Problem statement: Go through the data below and return each line where the string "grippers" appears.

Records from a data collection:
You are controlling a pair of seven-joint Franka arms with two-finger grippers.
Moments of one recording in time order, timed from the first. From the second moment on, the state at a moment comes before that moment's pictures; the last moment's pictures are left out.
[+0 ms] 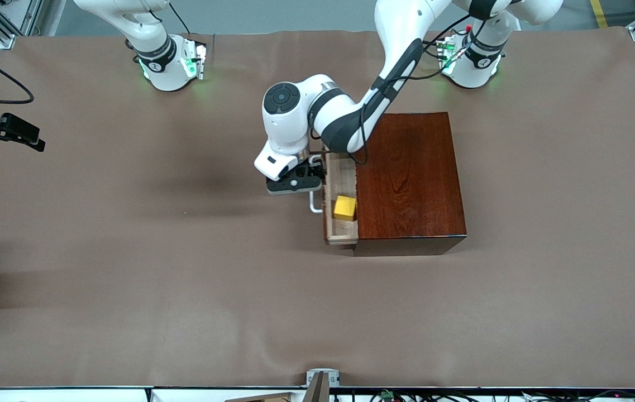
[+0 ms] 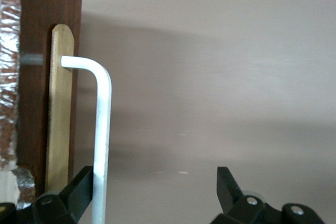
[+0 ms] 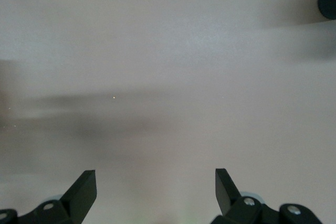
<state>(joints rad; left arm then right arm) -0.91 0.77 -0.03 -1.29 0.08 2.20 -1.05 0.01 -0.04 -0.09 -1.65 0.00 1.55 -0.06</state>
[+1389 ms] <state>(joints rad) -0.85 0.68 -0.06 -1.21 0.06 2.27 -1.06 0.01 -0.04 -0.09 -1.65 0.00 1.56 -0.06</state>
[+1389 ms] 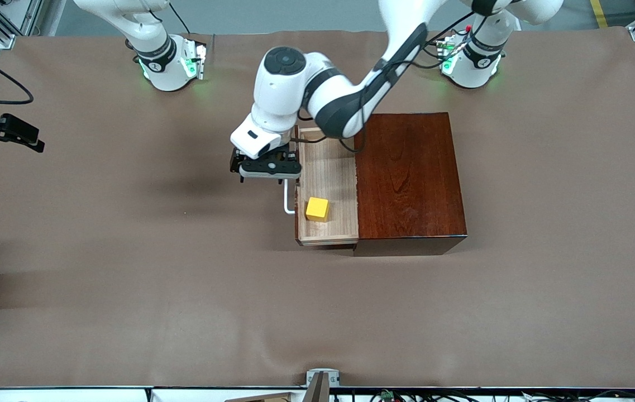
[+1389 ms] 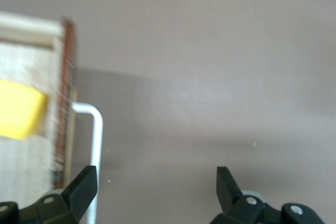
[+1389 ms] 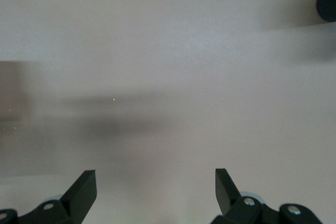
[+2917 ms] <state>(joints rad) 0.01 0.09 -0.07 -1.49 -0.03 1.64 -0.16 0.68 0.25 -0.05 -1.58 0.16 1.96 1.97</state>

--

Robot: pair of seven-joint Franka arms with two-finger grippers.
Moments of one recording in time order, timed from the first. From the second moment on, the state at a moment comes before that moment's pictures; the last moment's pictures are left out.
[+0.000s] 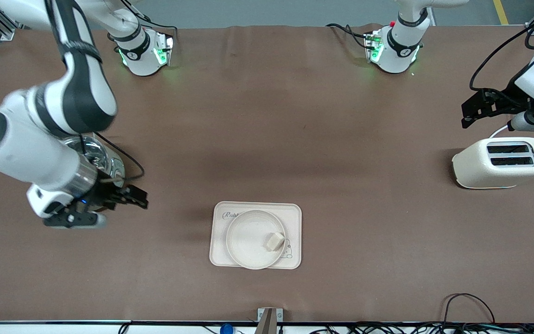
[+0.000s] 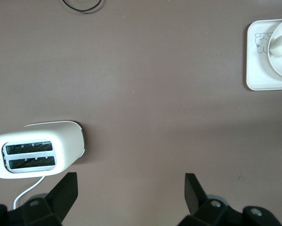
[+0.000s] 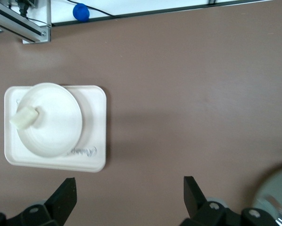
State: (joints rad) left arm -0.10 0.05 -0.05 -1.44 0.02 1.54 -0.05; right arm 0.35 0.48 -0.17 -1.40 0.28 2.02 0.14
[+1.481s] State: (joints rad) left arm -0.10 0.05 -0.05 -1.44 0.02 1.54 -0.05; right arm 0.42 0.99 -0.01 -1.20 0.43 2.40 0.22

Task solution:
You are controlling a pair of seven-joint Franka arms with two-finger grippers.
Robot: pair of seven-joint Franka arms with two-finger grippers.

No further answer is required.